Super moist and flavorful Apple Pumpkin Cake Bars, crowned with an apple-pear streusel topping and a cinnamon cream cheese drizzle! Your new favorite fall treat is here!
Place apples and pear in medium saucepan with ginger, water, lemon juice, sugar, cinnamon, and vanilla bean paste. Bring to a boil to dissolve the sugar.
Reduce heat to medium low and simmer under a lid for 16-20 minutes, stirring occasionally, until the fruit is semi-translucent. Remove from heat and allow to cool. Strain before use.
Streusel Topping
Place dry ingredients in a medium sized bowl. Cut in butter with your fingers, a fork, or a pastry blender until butter is incorporated and streusel chunks have formed.
Store in refrigerator until ready to use.
Pumpkin Cake
Preheat oven to 350 degrees F. Spray a 9x13 baking pan with nonstick spray and set aside.
In a small bowl, whisk the flour, baking powder, baking soda, salt, cinnamon, and pumpkin pie spice together until combined.
In a large bowl, combine the pumpkin puree, brown sugar, applesauce, and eggs. Stir with wooden spoon until combined.
Add the dry mixture to wet ingredients and stir until just combined.
Pour mix into prepared 9x13 pan. Gently drop strained Apple-Pear compote on top of cake, then top with streusel mixture.

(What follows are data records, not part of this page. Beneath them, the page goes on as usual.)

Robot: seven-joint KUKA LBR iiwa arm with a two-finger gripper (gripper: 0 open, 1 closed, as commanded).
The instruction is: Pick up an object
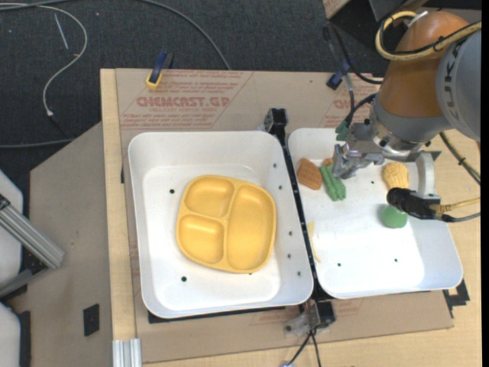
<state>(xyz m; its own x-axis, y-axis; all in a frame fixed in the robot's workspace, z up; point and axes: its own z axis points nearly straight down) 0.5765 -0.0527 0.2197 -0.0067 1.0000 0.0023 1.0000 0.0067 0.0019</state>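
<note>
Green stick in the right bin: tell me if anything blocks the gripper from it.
Nothing visible does. The gripper sits right over the upper end of the green stick; the orange-brown piece lies beside it on the left, apart.

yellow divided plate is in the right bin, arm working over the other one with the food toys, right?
Not quite. The camera view shows the yellow divided plate in the left bin; the gripper is over the right bin, with the food toys.

Grey KUKA arm [458, 60] w/ orange band, yellow cable looped on top.
</note>
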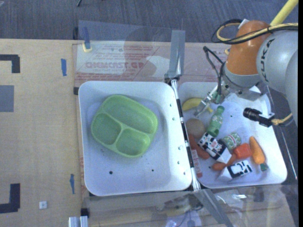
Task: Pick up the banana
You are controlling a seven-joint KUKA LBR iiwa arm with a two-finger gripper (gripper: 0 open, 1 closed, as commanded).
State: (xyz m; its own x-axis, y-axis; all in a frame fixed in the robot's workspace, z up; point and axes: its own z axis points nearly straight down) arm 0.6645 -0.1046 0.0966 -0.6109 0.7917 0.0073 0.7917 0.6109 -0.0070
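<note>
Banana (191, 103) is seen lying at far-left corner of right bin (277, 167), by the divider. Gripper (204, 107) is positioned just beside its right end; grip state can't be told.

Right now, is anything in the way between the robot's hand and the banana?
Nothing visible is. The hand hangs right at the banana, at its right end, in the right bin. The green bottle and brown potato lie below, off to the side.
</note>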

Bake for 30-40 minutes, or until a toothpick inserted in the center comes out clean. Allow cake to cool completely in pan, then cut cake into 2-inch bars.
Cinnamon Cream Cheese Icing
In a small bowl, stir the sifted confectioners sugar and cinnamon into the cream cheese with a rubber spatula until well combined.
Microwave icing for 30 seconds until thin and drizzle on cake bars.
Notes
The Cinnamon Cream Cheese Icing recipe makes just enough for this dessert!